Oral, rektal dan parenteral merupakan sediaan umum acetaminophen dalam


multimodal analgesia. Efek analgesic dari acetaminophen lebihr endah 20-30% dari
NSAIDs namun penggunaannya lebih aman. Efek analgetiknya bertambah jika
penggunaan dibarengi dengan NSAIDs dan secara signifikan dapat menurunkan
intensitas nyeri juga menurunkan konsumsi opioid setelah operasi orthopedic maupun
operasi abdomen. Namun acetaminophen tidak dapat menurunkan efek samping opioid.
Penggunaan acetaminophen dikombinasikan dengan regional anestesi memungkinkan
NSADs dan COX-2 inhibitor digunakan sebagai pilihan pengganti untuk mengkontrol
nyeri yang muncul kembali dan membatasi insiden efek samping dari NSAID.

3. Opioid
Walaupun penggunaan analgetik non opioid, terapi adjuvant dan anestesi
regional dapat menurunkan efek samping yang dhiashilkan opioid, penggunaan opioid
sistemik masih sering digunakan untuk managemen nyeri operasi. Opioid parenteral
digunakan pasca operasi selama fase trasnsisional ke analgetik oral. Penggunaan opioid
menghasilkan kontrol nyeri yang lebih baik, kepuasan pasien yang lebih.

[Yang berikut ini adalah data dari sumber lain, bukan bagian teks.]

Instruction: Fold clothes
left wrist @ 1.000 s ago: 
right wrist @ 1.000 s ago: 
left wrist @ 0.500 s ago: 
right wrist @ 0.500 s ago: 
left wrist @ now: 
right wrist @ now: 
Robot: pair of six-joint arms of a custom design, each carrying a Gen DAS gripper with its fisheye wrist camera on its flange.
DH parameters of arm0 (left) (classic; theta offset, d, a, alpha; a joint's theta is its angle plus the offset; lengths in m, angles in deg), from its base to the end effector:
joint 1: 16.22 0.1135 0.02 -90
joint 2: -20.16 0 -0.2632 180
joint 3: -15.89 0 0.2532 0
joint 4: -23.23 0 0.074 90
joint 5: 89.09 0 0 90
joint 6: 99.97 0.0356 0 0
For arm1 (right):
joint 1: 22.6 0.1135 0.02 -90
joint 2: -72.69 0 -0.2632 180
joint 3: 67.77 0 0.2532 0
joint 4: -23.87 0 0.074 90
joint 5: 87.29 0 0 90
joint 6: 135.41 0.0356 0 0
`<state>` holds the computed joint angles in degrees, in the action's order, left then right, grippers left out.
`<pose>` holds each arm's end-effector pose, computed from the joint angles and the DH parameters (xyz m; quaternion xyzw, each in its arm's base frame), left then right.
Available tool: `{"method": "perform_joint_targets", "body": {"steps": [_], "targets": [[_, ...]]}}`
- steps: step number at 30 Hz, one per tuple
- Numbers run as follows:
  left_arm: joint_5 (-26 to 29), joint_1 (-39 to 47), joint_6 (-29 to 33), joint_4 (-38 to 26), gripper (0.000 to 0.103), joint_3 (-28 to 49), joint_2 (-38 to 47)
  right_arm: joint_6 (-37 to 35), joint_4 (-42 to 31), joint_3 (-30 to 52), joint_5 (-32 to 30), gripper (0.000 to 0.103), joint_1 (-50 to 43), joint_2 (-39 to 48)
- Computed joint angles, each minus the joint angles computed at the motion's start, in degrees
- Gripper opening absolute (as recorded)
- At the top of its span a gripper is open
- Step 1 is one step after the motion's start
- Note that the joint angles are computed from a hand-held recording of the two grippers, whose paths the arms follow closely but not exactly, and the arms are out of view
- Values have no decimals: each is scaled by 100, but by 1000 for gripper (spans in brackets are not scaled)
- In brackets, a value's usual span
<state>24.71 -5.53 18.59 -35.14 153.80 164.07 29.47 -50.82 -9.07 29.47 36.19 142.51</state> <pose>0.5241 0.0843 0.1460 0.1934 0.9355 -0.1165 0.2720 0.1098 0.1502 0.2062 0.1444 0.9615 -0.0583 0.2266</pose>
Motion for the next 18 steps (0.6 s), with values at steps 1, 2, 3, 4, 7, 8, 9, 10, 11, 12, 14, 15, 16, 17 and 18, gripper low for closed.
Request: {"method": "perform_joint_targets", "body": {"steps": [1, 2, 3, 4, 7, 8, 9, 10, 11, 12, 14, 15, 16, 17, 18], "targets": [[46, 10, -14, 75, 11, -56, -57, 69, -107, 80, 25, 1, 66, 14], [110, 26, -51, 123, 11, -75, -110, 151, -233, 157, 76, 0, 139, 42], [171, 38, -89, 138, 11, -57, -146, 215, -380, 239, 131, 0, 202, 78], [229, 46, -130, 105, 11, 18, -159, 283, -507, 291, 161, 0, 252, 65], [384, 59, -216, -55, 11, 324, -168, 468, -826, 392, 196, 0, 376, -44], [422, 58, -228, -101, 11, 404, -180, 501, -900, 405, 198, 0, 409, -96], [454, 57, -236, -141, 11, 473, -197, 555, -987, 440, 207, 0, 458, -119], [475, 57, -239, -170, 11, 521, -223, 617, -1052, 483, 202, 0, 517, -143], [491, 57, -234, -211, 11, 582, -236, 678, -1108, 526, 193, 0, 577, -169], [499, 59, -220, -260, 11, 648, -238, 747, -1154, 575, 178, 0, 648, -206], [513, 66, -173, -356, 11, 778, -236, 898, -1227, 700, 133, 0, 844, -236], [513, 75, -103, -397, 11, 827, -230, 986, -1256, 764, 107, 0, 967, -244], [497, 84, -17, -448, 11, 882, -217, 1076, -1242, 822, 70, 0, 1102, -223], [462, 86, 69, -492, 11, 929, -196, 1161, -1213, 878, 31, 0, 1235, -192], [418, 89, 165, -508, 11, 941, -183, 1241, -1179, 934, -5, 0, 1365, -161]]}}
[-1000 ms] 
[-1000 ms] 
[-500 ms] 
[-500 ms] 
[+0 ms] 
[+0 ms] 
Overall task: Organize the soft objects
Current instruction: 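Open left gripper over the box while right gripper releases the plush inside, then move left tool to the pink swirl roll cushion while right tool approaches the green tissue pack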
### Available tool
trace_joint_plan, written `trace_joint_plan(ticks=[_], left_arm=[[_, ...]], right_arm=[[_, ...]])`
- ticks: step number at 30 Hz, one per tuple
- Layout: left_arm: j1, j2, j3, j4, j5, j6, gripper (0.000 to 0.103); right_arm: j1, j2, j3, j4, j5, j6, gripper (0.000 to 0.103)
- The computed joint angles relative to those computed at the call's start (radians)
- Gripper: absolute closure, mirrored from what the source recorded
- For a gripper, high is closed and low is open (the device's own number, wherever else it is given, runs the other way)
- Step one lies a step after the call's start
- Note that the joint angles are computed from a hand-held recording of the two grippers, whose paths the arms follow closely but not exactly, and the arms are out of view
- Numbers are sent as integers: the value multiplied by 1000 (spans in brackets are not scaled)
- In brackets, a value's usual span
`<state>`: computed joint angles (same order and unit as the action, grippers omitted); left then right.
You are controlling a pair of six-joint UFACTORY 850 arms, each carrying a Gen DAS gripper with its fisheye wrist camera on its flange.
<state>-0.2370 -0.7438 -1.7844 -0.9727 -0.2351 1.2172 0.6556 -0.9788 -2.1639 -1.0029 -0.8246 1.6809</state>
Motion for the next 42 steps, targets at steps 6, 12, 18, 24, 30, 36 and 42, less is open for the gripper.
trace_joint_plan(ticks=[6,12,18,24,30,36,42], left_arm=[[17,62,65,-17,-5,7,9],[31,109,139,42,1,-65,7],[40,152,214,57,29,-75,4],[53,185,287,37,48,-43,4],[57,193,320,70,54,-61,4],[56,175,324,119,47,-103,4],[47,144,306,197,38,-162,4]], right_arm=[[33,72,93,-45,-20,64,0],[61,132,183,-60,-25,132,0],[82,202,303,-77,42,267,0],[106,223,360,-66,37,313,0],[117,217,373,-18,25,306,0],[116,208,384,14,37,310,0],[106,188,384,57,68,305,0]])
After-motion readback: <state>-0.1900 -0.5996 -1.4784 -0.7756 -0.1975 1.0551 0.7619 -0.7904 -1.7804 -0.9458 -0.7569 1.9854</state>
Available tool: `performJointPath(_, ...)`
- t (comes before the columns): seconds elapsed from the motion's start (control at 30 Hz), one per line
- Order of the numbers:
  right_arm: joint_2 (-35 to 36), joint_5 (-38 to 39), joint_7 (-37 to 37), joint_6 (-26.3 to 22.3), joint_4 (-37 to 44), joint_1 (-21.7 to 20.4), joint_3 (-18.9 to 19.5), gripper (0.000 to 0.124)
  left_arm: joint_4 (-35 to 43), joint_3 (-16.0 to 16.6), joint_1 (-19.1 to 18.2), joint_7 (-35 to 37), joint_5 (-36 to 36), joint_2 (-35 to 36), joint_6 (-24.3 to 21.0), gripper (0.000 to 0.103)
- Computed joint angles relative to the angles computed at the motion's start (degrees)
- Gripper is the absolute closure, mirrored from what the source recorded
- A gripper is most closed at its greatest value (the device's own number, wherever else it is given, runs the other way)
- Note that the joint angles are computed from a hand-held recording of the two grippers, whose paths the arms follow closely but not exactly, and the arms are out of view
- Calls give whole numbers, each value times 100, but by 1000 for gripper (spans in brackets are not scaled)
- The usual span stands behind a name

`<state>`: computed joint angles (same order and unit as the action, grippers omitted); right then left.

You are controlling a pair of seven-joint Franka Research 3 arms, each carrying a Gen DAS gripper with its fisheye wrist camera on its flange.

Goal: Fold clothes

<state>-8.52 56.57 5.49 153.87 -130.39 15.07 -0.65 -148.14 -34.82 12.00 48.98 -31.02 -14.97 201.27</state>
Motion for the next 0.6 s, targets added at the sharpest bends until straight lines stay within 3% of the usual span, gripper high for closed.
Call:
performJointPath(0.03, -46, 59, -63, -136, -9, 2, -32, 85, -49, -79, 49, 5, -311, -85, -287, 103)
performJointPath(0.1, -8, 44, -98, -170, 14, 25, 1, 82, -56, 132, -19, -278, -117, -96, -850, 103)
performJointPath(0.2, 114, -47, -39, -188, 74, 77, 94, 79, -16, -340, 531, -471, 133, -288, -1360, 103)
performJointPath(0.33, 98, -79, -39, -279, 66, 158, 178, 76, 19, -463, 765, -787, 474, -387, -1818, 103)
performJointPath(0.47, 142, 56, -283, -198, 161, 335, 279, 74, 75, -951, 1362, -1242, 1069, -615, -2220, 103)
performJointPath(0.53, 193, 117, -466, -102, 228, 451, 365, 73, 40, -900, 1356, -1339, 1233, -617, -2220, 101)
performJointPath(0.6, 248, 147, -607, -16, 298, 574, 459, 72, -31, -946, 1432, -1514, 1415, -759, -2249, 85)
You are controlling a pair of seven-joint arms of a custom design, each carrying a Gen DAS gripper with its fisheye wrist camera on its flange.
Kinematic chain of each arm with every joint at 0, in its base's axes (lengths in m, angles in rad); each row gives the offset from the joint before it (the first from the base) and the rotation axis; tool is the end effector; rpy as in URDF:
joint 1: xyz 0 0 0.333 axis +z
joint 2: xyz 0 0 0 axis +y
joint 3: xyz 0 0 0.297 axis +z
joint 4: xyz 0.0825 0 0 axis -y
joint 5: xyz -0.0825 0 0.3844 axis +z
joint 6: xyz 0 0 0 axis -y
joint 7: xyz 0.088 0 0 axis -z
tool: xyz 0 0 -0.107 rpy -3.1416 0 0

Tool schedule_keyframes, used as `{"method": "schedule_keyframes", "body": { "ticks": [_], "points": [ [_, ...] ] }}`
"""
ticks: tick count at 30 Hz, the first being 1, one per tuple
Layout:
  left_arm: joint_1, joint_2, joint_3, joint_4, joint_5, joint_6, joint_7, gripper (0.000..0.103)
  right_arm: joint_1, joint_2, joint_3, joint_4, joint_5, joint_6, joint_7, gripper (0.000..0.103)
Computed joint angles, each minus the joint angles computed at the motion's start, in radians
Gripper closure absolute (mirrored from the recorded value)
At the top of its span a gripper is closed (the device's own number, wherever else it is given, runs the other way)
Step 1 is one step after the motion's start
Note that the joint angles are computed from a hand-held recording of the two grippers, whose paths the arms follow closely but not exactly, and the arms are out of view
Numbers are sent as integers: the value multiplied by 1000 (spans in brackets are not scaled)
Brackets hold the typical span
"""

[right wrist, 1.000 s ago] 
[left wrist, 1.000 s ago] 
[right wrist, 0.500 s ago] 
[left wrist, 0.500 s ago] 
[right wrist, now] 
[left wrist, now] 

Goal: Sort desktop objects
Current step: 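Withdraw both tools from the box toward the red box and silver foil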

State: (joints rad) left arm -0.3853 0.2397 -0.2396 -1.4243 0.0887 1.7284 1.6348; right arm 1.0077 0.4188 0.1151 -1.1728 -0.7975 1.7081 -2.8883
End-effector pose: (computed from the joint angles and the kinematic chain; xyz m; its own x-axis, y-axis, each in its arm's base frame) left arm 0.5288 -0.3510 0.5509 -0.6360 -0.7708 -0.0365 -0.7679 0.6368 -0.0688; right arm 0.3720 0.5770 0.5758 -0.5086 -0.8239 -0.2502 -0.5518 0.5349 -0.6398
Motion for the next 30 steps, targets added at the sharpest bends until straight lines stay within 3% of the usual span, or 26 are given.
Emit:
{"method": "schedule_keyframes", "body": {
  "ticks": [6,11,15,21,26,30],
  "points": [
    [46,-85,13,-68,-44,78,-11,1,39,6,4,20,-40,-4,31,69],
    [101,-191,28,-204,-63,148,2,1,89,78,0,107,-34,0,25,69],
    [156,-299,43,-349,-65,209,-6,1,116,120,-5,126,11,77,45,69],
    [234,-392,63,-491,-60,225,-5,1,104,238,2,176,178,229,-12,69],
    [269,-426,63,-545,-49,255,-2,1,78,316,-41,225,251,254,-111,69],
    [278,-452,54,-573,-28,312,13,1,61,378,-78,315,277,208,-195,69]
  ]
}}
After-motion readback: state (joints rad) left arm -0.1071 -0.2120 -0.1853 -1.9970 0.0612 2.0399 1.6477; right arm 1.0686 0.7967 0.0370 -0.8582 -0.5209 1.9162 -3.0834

Opioid oral
immediate-release dan controlled-resease oxycodone atau hidromorphone
dikombinasikan dengan NSAIDs atau acetaminophen atau keduanya digunakan
umumnya selama perioperative. Preoperatif dapat menggunakan extended-release
oxycodone untuk pasien yang akan menjalani operasi berdurasi singkat yang
membutuhkan konsentrasi plasma yang adekuat dan analgetik dalam cairan infusnya.
Tramadol, agonis opioid parsial dihubungkan dengan meningkatan insiden PONV.

4. Epidural Analgesia

Sebagai tambahan untuk menghasilkan analgetik yang memuaskan, epidural


block dapat membutakan respon stress selama operasi, mengurangi morbiditas pasca
operasi, dan mempercepat pemulihan fungsi pasca operatif. Dibandingkan dengan
sistemik opioid, epidural thoracic analgesia lebih statis dan dinamis dalam meredakan
rasa nyeri. Anestesi lokal jangka panjang seperti ropivacaine (0,2%), bupivacaine (0,1-
0,125%), dan levobupivacaine (0,1-0,125%) umum digunakan bersama dengan opioid
lipofilik dengan continuous epidural infusion atau PCEA (patient controlled epidural
analgesia). Memasukan dosis rendah anestetetic via epidural thoracic menghindari
blockade motoric ekstemitas bawah yang membuat proses pemulihan dan mobilisasi
pasca operasi lebih lama. Menambahkan fentanyl atau sufentanil ke epidural local
anesthestic membuat kualitas analgesia pasca operatif lebih baik tanpa memperlama
pemulihan fungsi usus.

5. Periveral Nerve Block

Periveral nerve block baik single shot maupun continuous merupakan cara cepat
pada pasien operasi orthopedic dan dapat meningkatkan pemulihan pasca operasi dan
kepuasan pasien. Opioid yang dimasukan dan memblok saraf sekitar dapat
meminimalisit resiko efek samping dari opioid. Periveral nerve block juga merupakan
komponen dari multimodial analgesia untuk operasi abdomen; contohnya transversus
abnominis plane (TAP) memblock pasien yang menjalani total abdominal
hysterectomy dan menghasilkan analgesia yang efektif dan menurunkan konsumsi
morfin dan sedasi jika dibandingkan dengan pasien yang menerima morfin tunggal via
PCA.

6. Local anesthetic wound infusion

Efisiensi alagetik lokal menggunakan wond infusion sudah digunakan pada


banyak tindakan operasi. Hasil dapat inkosisten karena faktor-faktor yang
mempengaruhi termasuk tipe, konsentrasi, dosis anestesi lokal, teknik pemasangan
kateter, tipe kateter, lokasi insisi dll.